Aside · Why this matters for athletes

Through the course we will keep coming back to athlete data ethics. The data that powers sport analytics — heart rate, GPS, biometrics, even tactical event data — is in many jurisdictions the personal data of the athletes who generated it. FIFPRO, WADA, and several national legislators have started taking athlete data sovereignty seriously. We cover it properly in Lesson 5. The signal to take into Lesson 2 is: the bot we build will not store athlete data unnecessarily, will not be shared with people who should not see it, and will not be used to make decisions about athletes without those athletes' awareness.
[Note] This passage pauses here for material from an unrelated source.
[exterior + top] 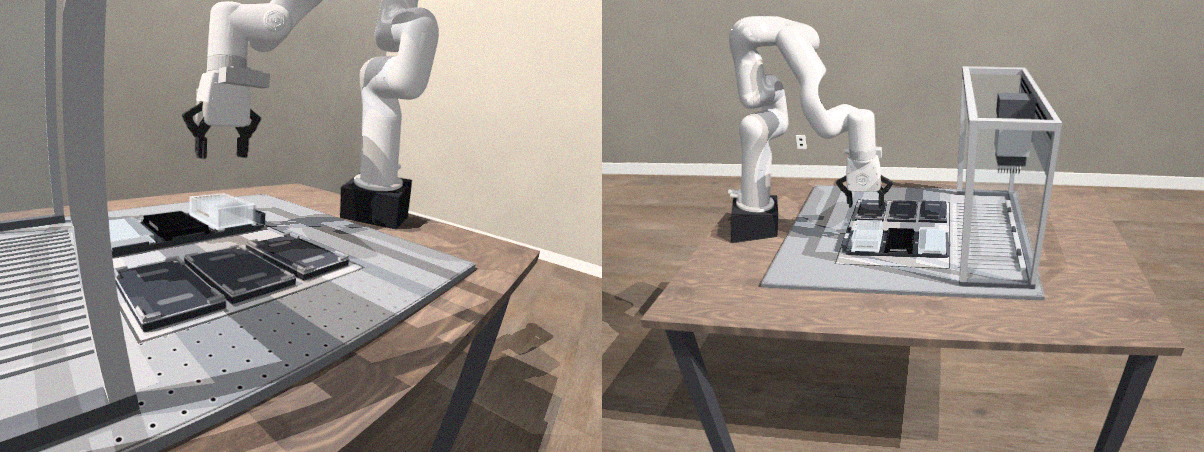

What we are going to build

In Lesson 2 we start building a sport analytics assistant — a bot that can take a piece of sport data and help you analyse it. By the end of Lesson 5 you will have used it on real data, asked it to translate the analysis for three different audiences, and written a use policy for your own work.

The bot will not replace your judgement, your knowledge of your sport, or your relationships with the people who use your work. It will not predict matches. It will be a copilot for the parts of the workflow that the discipline has been complaining about for years: the ingestion, the boilerplate writing, the cross-checking, the audience-tailoring.

Self-check

  1. What are the four domains of sport analytics, in your own words?
  2. In which domain do you sit? Which adjacent domain has the most overlap with yours?
  3. Name two things AI genuinely changes about sport analytics, and two it does not.
  4. Why is the small-sample problem particularly important for sport?

Looking ahead

Lesson 2 is the build lesson. You will write a system prompt for a sport analytics assistant — including the athlete-data discipline, the no-prediction rule, and the sport-specific terminology setup. By the end of it the bot is ready to take real data.